I realized that my ear might never get better. I had already been through denial, and now I started going through the other stages of Kubler-Ross grieving. I was angry that I had driven to Jerusalem for that ill-fated rehearsal. Bargaining came in the form of megadoses of steroids to somehow try to stem the damage to my cochlea or auditory nerve, and possibly even reverse it.

By no means was I clinically depressed but I often felt sad about what I might miss should my hearing fail to return; The sound of my children laughing, the baby crying, localizing noise, understanding speech in a crowded room to name a few. Dammit, I know too much about hearing loss! Since then I have been inching closer to acceptance.

Through all this, however, the most eye-opening experience was hearing the remarks of my colleagues, including audiologists, nurses and physicians. They all made well-intentioned comments of a type I myself have made countless times to patients in similar situations: “Oh, that’s not so bad!” “You probably had it before and didn’t notice.”

No, I’m pretty sure I only stopped hearing the same day my ear popped! “I don’t believe the hearing test.”

Except for the fact that I have screaming tinnitus.

“Why are you upset? It’s so minor you are not even going to notice it.”
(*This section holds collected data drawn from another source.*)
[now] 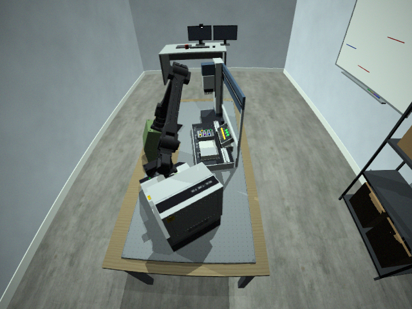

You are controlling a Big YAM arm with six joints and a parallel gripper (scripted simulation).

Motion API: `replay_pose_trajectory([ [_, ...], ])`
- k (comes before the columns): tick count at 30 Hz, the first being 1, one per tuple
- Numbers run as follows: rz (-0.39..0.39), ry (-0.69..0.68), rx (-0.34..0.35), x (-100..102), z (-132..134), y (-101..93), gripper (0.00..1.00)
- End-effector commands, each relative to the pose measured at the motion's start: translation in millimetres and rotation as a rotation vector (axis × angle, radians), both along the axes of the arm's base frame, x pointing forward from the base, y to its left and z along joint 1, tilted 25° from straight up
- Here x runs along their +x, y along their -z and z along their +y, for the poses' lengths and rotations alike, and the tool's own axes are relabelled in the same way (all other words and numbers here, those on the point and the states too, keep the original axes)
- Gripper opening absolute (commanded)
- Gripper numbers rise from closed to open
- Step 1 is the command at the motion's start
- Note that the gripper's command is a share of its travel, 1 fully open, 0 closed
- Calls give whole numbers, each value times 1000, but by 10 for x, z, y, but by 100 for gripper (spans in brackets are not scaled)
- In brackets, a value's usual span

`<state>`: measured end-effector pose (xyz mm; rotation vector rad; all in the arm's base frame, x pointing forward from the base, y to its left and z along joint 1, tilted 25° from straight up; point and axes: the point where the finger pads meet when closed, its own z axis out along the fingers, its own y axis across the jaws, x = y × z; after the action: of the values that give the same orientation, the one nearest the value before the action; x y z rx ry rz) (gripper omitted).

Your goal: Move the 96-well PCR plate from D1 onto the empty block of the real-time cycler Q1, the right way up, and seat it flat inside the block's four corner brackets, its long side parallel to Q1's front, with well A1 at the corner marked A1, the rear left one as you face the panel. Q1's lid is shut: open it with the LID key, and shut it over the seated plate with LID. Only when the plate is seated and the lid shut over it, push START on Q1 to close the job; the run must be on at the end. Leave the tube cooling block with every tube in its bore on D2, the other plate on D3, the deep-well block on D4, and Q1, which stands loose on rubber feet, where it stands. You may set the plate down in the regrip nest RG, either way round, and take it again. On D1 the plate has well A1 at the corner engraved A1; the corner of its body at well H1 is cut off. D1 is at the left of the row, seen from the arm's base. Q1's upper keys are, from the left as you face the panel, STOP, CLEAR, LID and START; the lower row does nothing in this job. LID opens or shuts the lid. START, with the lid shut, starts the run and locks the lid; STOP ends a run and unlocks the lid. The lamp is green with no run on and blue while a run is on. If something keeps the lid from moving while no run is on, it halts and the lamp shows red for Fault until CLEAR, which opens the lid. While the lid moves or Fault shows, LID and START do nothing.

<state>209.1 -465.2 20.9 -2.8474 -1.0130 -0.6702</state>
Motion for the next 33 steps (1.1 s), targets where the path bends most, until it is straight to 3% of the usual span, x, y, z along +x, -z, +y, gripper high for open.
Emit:
replay_pose_trajectory([
  [1, -14, 9, -47, -119, -82, -162, 0],
  [12, -7, 20, -25, -126, -168, -122, 0],
  [18, -2, 16, -12, 25, -186, -66, 0],
  [22, -7, 10, -27, 82, -186, -154, 0],
  [27, -14, 28, -51, 0, -264, -268, 0],
  [33, -13, 34, -49, -68, -225, -275, 0],
])
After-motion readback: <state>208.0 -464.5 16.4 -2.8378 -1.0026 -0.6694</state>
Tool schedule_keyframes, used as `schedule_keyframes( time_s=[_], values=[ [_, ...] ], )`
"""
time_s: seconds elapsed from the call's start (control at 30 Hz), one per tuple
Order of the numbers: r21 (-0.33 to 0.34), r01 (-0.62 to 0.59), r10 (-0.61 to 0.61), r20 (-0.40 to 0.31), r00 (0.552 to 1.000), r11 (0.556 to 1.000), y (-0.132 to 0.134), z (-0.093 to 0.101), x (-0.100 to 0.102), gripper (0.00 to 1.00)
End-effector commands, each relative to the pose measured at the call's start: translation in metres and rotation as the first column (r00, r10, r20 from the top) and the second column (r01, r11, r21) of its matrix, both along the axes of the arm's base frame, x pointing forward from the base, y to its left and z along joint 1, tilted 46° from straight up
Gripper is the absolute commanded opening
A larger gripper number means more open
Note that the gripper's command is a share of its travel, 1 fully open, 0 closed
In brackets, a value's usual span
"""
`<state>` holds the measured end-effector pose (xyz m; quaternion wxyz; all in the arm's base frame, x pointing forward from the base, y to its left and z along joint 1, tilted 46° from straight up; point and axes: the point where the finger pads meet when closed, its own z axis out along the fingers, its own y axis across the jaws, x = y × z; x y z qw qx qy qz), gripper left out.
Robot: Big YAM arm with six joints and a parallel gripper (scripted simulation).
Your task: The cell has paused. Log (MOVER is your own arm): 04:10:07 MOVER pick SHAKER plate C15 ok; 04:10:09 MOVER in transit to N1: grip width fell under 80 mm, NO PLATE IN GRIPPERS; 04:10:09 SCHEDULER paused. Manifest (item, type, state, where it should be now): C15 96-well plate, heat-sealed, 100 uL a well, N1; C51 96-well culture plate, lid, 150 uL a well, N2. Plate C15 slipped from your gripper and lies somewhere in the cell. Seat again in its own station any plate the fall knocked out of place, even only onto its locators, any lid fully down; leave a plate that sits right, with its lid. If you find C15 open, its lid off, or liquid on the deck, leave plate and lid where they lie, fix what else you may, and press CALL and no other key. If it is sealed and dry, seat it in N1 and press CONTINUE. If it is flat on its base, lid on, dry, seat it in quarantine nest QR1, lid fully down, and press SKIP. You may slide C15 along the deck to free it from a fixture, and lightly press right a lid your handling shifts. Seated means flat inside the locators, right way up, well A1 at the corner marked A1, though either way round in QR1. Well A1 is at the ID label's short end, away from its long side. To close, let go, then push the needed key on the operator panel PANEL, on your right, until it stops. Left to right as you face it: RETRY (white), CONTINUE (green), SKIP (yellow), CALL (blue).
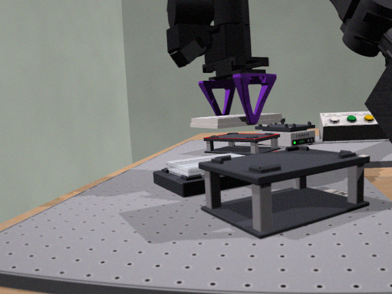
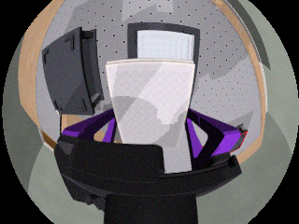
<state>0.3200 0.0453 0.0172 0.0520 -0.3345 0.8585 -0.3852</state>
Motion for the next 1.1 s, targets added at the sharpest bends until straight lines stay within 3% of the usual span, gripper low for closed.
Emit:
schedule_keyframes(
  time_s=[0.0,1.07],
  values=[
    [0.015,-0.007,0.007,0.026,1.000,1.000,0.016,-0.006,0.003,0.00],
    [0.032,-0.008,0.007,0.043,0.999,0.999,0.053,-0.037,-0.004,0.00]
  ],
)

Newsflash: it’s driving me CRAZY! “It’s so mild it doesn’t even fulfill the criteria for treatment.”

I refer you to my earlier comment on bargaining and megadose steroids.

It’s a little bit ironic. I pride myself on communication skills and empathy. I’m a graduate of McMaster University Medical School, probably the world leader at training doctors in communicating with patients. My father is a psychiatrist and my mother is a social worker. I was pretty much born communicating. And here I am, on the other end of the otoscope, being schooled on what it means to have a “minor” condition.

One of the doctors was able to make me feel bit better by pointing out that I hadn’t even suffered this barotrauma due to one of the sexy causes, such as sky diving or scuba diving. I got it driving down a hill with a stuffy nose. Sometimes laughter is the best medicine.

A few days later, when I was feeling the full effects of the steroids in my mood swings, extreme fatigue, disturbed sleep patterns and ravenous appetite, I was bemoaning my condition over lunch to a friend of mine who is a pediatric lung specialist at Schneider Children’s Medical Center in Petah Tikva. He asked me very specific questions, demonstrating a rare and keen knowledge of hearing loss. He then proceeded to tell me about his own severe unilateral conductive hearing loss.

He has no idea what caused it, despite various attempts at diagnostic surgery and imaging. Hearing that his situation was much worse than mine didn’t make me feel any better. But instead of just rattling off how he really only needs one ear, how a hearing aid might be helpful and how we can try new diagnostic modalities, I was able to really feel his frustration and despair. I still plan on doing everything I can to help, but I think a little bit of empathy probably helps as well.

If nothing else, I will always try to remember that no matter how minor I think the patient’s condition is, to the person who is suffering it is frightening, depressing and very, very real.

Since then I’ve been monitoring my hearing by asking my kids to whisper things in my right ear.

They almost always whisper “I love you, Daddy.”

(I have gotten “Can I play with your iPhone, Daddy” a few times as well.) My most recent audiogram shows my hearing has started to improve. The tinnitus is also almost gone. Turns out my prognosis may not be so bad in the end! Thankfully, my brother-in-law’s surgery was a success and his vision has been steadily improving.

We are taking it one day at a time.

The TV pilot was a flop. I guess I’ll have to keep my day job.

Becoming a Hollywood star is temporarily on hold.

The author, formerly from Toronto, Canada, is a pediatric ear nose and throat surgeon practicing at Scheinder Children’s Hospital in Petah Tikva.

He lives with his wife and four boys in Ra’anana.